A companhia destaca o retorno do Programa Córrego Limpo, a partir do último mês de abril. No total, foram despoluídos 149 córregos – uma área que abrange 2,2 milhões de pessoas. O objetivo é melhorar a qualidade da água por meio de mudanças no sistema de esgotamento sanitário nas proximidades dos córregos, além de manutenção e trabalhos de educação ambiental.

Com o Córrego Limpo, a Sabesp faz a manutenção e realiza obras mais incisivas, enquanto as prefeituras regionais são encarregadas pela limpeza do leito e das margens, além de manutenção das galerias pluviais. Em nota, a companhia destaca a recuperação do Córrego Mandaqui e dos afluentes, depois de identificar ligações clandestinas. A expectativa é que o Córrego Casa Verde também seja incluído no projeto.

No Jardim Guançã, a Unidade de Gerenciamento Regional (UGR) Santana regularizou o fornecimento de água no Núcleo Violão, região que abriga aproximadamente 3 mil moradores. Além da regularização, a substituição de redes antigas de água vai chegar à Casa Verde, com substituição de mais de 50 quilômetros de redes de esgoto até 2019. As obras têm previsão de começar no fim deste ano.

Córrego Paciência

Ainda na Zona Norte, o Projeto Tietê concentra obras em duas bacias na região: dos rios Cabuçu de Cima e Cabuçu de Baixo, que passam por vários bairros próximos, à Serra da Cantareira. Nesses locais, que há anos reclamam melhorias estruturais de saúde e habitação, o cenário é bem parecido com algumas cidades do interior das regiões Norte e Nordeste do país onde o saneamento básico é praticamente nulo.

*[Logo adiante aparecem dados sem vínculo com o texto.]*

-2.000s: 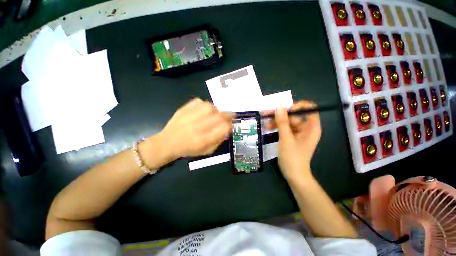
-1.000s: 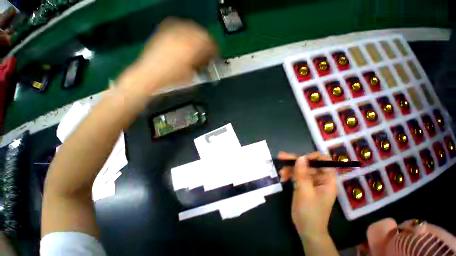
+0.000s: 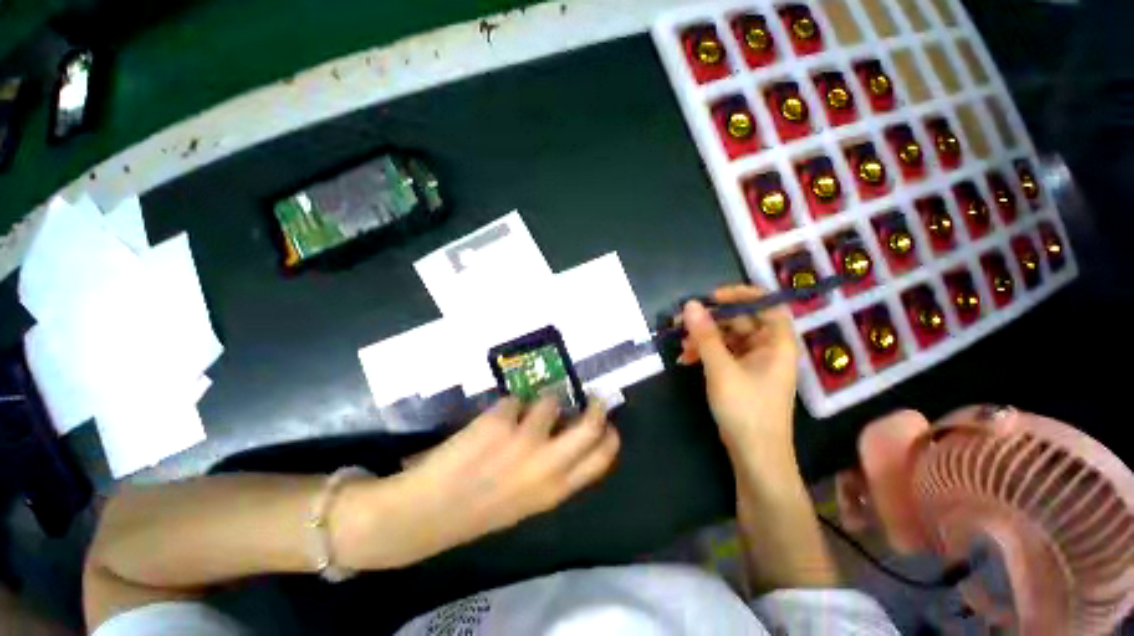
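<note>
A phone unit [image 3: 537, 370] with a black shell and green board stands over the white backing sheets [image 3: 529, 293] at bench centre. My left hand [image 3: 510, 462] holds its lower end, and the fingers cover that part. My right hand [image 3: 744, 354] holds dark tweezers [image 3: 777, 298] to the right of the unit. The tweezers' tip is near the right edge of the sheets, by a grey strip. A second phone unit [image 3: 358, 209] lies on the dark bench behind and left of the sheets.
Spare white sheets [image 3: 118, 329] lie fanned at left beside a dark object. A white tray [image 3: 761, 236] with red-and-black modules is at right. A pink fan [image 3: 1007, 497] is at lower right. The green belt [image 3: 236, 62] behind carries a dark unit [image 3: 75, 93].
My left hand has come back from over the belt and now holds a phone unit above the sheets. My right hand still holds the tweezers. The camera view has shifted.
</note>
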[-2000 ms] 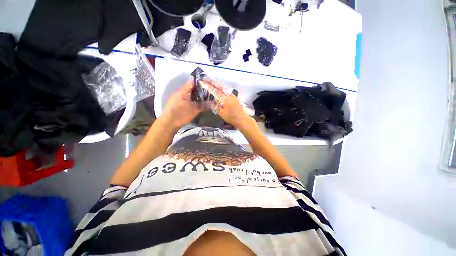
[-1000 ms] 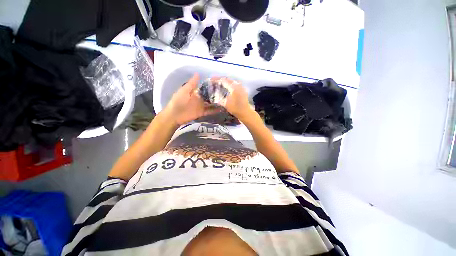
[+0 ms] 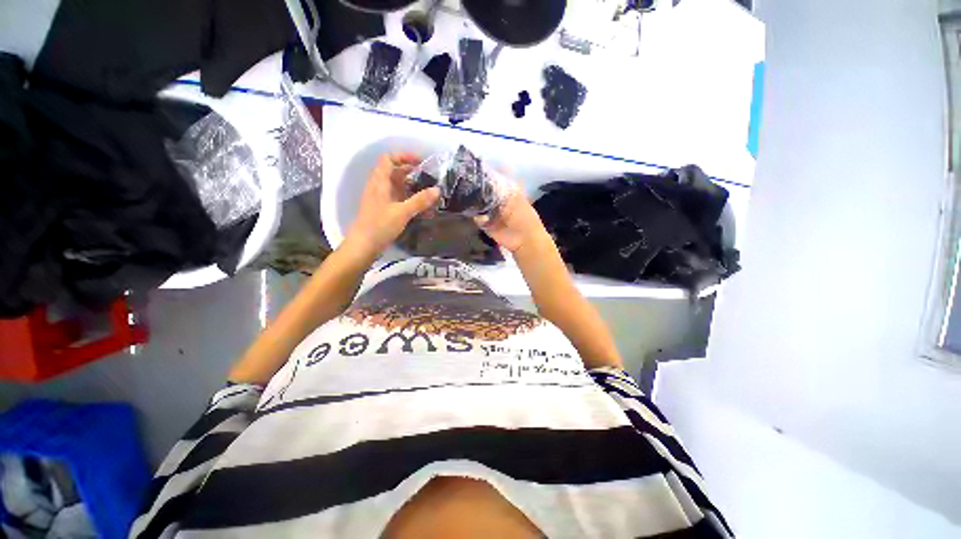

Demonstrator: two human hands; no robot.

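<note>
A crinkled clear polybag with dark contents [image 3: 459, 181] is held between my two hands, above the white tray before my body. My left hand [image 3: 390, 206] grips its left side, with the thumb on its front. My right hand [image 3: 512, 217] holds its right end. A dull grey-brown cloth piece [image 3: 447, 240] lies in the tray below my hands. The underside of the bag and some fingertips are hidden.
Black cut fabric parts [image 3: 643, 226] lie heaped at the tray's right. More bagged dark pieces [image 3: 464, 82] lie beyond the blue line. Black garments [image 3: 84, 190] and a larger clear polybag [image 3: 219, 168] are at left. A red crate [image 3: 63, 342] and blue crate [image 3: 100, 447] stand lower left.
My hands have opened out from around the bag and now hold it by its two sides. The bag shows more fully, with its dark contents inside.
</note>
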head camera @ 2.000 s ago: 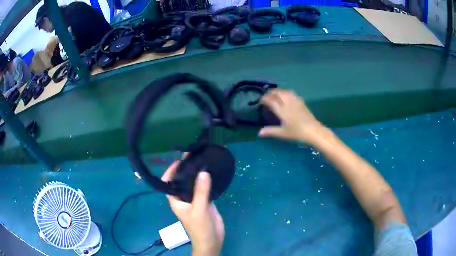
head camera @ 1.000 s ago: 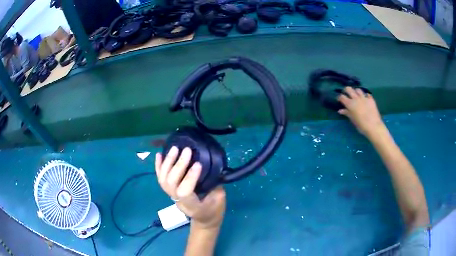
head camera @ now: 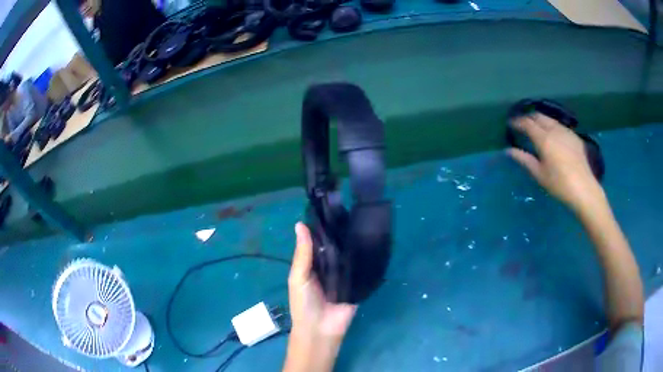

O Córrego Paciência é outro exemplo que há anos é debatido. Localizado na região de Jaçanã/Tremembé, as ações ali realizadas não atingiram o objetivo final, ainda que sejam realizados limpeza e desassoreamento nas margens. São localidades onde o esgoto ainda persiste, a céu aberto, ao lado de moradias.

O governo estadual anunciou na última segunda-feira (15/5) a capitalização da Sabesp na Bolsa de Valores de Nova Iorque. O objetivo é estudar a criação de uma holding de saneamento básico, que incluirá a companhia e outras empresas e, consequentemente, mais investimentos.

Por um lado, a situação evidencia: o Estado perdeu a capacidade de garantir um serviço básico à população. Por outro, a alternativa pode garantir melhorias aos moradores, desde que respeitadas as condições. Água é um bem comum, público. Isso que precisa ficar claro – e cristalino.